▸ The problem: Check every line of the entries for "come", and copy the lines that hold it.
----- Dataset records -----
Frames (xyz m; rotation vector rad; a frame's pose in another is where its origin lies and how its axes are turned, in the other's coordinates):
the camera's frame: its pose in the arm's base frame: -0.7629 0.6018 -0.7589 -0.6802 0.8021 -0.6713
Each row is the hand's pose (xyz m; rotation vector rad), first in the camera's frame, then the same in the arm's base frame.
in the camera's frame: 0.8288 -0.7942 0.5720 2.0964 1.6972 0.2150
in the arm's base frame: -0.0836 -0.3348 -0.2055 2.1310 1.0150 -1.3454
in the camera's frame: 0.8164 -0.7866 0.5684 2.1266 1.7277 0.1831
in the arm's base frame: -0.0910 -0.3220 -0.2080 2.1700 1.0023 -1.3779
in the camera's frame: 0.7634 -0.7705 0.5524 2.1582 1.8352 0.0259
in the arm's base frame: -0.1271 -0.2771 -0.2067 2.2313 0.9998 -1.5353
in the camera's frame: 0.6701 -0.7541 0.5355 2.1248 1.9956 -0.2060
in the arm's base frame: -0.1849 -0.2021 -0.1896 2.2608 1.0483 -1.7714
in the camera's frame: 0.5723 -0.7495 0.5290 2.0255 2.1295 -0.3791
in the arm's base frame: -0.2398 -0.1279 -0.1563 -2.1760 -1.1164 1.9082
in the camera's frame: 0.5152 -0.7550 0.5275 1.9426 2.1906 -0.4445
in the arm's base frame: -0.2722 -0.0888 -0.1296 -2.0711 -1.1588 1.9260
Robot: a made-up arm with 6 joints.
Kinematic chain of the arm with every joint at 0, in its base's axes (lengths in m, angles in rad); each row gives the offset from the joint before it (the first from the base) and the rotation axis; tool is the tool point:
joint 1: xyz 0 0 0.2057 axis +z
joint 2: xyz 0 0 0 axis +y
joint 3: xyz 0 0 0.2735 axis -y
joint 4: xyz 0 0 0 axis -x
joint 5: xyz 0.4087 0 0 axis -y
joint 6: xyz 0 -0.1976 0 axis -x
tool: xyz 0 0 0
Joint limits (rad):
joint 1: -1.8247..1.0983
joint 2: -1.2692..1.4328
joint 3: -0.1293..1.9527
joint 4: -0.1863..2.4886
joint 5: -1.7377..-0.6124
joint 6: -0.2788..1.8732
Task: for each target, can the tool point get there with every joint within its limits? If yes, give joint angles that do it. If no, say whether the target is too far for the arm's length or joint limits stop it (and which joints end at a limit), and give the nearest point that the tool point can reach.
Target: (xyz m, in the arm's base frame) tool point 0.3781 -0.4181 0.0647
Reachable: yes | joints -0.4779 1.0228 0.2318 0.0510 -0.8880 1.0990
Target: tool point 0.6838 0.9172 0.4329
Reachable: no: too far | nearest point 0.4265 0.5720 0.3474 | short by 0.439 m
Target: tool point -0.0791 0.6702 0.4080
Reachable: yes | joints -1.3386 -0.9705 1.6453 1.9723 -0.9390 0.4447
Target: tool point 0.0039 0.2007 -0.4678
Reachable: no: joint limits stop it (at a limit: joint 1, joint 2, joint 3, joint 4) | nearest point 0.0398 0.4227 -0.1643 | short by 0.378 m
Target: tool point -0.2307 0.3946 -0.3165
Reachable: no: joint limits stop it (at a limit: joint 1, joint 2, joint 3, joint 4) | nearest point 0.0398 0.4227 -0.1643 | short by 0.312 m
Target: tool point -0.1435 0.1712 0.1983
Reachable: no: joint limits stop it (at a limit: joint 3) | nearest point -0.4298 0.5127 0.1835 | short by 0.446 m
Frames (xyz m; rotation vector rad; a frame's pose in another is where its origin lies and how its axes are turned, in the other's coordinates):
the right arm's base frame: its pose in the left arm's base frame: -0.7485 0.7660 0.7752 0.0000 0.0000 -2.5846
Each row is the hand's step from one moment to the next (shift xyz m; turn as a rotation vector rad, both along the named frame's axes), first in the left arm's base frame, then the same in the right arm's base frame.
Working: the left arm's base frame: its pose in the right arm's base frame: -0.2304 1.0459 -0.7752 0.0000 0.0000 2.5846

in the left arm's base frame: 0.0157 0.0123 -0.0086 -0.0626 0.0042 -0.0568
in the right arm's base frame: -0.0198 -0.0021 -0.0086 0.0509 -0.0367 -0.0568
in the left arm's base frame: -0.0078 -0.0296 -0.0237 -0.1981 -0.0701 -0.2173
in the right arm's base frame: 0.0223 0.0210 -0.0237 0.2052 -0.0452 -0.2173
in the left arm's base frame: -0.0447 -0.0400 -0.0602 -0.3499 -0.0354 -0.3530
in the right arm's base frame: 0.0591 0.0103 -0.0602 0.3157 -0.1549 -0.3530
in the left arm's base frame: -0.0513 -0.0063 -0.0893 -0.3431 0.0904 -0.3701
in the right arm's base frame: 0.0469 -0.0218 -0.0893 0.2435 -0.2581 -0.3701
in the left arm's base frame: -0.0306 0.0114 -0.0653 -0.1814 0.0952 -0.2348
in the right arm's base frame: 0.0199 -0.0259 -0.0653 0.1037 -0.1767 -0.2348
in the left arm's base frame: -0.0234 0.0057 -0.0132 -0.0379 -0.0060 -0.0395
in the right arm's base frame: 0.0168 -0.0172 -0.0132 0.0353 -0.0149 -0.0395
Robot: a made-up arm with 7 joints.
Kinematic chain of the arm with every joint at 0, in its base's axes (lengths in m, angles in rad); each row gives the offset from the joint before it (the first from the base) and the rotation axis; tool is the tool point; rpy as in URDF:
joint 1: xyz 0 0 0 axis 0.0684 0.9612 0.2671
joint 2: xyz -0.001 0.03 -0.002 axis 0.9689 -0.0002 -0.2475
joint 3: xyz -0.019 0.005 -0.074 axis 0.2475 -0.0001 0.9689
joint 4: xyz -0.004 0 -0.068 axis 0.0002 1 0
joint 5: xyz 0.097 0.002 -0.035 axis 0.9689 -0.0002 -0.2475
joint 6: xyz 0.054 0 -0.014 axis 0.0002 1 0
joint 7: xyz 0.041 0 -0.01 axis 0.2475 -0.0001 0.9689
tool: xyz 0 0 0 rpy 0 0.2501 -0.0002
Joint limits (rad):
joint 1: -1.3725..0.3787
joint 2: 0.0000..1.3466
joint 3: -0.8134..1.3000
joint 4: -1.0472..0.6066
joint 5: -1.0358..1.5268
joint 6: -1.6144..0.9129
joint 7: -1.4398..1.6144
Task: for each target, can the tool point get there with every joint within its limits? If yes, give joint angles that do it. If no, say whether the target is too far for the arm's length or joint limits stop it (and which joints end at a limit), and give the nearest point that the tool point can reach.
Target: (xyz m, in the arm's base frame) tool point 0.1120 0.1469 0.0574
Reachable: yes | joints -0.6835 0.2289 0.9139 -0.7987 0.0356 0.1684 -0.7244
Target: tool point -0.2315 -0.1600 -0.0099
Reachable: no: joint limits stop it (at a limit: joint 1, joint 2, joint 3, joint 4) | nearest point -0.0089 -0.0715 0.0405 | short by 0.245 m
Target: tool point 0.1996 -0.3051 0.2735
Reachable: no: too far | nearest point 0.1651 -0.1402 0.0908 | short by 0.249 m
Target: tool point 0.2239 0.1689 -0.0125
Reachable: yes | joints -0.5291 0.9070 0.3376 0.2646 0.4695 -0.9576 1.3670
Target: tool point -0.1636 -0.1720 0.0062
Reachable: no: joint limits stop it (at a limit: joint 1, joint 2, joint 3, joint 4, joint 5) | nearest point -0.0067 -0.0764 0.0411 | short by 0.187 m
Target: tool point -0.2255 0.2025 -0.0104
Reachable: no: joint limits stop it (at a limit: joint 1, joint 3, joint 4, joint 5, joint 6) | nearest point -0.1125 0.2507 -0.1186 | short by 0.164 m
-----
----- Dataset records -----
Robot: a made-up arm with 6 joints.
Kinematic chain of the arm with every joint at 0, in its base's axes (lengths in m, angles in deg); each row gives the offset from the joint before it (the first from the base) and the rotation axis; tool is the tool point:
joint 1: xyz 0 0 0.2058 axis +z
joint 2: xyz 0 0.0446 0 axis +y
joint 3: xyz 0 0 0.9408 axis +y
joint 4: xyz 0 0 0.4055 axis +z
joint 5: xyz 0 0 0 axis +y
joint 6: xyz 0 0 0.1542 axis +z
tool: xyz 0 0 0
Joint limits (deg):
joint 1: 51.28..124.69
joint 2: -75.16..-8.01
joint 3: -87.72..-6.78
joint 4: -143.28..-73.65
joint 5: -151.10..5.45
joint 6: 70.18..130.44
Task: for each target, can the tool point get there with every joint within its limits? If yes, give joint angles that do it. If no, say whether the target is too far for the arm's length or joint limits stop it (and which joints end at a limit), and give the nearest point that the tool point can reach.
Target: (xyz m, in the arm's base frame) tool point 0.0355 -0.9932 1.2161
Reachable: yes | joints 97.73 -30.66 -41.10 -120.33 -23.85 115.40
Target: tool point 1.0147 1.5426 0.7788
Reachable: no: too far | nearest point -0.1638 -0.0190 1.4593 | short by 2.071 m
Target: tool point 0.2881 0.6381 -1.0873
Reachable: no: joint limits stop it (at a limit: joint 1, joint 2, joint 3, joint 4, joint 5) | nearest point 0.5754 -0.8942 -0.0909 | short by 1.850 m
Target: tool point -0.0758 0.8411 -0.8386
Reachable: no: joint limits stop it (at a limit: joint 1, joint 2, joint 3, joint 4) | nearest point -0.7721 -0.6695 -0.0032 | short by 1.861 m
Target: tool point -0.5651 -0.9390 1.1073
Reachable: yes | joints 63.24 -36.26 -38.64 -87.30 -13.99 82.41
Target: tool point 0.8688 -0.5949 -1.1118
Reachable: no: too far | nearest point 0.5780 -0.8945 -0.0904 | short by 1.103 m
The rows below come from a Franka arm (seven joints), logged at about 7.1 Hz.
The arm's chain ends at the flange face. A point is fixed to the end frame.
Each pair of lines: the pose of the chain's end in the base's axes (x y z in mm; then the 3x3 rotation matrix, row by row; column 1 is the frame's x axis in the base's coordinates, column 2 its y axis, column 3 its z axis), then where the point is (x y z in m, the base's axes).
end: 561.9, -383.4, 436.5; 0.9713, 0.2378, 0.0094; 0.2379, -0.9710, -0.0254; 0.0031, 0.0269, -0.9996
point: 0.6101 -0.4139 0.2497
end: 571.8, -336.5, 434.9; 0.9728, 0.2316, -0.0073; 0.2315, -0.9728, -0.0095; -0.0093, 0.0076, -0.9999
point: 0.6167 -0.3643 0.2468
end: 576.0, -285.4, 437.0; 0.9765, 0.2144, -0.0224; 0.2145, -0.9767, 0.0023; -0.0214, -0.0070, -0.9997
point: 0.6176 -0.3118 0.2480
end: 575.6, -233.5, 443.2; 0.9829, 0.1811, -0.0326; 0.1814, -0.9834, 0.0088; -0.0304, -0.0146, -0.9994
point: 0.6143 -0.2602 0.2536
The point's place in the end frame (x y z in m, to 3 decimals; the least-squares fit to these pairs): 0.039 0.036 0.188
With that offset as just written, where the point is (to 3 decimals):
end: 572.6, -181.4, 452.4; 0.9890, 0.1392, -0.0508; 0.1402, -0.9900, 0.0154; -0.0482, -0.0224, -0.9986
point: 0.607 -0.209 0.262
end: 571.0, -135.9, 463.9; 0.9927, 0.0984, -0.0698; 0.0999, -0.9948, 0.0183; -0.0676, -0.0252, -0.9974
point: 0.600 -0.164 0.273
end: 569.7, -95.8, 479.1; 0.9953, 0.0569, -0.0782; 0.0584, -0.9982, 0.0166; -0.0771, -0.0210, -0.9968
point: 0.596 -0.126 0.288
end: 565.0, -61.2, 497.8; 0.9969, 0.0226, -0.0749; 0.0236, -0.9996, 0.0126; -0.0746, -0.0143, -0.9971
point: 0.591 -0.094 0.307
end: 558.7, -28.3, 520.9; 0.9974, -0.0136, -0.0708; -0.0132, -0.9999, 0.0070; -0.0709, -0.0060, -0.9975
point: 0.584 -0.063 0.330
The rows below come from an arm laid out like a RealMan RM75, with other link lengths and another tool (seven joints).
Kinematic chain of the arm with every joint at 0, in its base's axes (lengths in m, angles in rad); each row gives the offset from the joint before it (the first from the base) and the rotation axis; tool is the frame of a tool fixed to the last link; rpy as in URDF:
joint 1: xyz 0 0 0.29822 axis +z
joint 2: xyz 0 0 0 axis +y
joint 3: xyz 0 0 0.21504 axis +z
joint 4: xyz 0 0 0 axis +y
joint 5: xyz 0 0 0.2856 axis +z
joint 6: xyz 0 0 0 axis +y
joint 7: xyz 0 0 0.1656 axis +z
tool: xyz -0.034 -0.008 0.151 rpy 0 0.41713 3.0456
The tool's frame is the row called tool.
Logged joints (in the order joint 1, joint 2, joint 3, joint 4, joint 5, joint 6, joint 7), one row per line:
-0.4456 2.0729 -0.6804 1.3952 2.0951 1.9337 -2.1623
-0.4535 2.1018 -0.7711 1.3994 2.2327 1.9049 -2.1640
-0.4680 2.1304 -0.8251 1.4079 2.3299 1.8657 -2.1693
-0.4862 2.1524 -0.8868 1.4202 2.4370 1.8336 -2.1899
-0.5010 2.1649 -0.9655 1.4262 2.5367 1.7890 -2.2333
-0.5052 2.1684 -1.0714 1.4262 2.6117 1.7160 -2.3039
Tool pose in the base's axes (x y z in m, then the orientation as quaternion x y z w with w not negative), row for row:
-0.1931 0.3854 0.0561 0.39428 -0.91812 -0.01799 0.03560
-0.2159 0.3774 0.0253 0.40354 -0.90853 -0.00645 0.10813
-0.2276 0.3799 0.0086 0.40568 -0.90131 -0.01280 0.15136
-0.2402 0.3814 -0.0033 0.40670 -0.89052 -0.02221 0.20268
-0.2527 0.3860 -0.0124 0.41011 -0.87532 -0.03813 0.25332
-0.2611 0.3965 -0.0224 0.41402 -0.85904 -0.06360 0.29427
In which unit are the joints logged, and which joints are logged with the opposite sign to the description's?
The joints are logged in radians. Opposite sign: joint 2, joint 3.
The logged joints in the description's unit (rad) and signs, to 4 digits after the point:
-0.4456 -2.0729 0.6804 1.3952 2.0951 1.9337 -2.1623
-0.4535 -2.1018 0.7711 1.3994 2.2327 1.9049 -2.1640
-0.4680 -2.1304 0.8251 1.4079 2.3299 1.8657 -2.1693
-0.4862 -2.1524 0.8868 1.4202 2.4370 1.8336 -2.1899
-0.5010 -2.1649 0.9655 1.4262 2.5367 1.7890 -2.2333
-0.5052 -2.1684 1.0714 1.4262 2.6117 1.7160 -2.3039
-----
▸ Solution below:
The rows below come from a Franka arm (seven joints), logged at about 7.1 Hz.
The rows below come from an arm laid out like a RealMan RM75, with other link lengths and another tool (seven joints).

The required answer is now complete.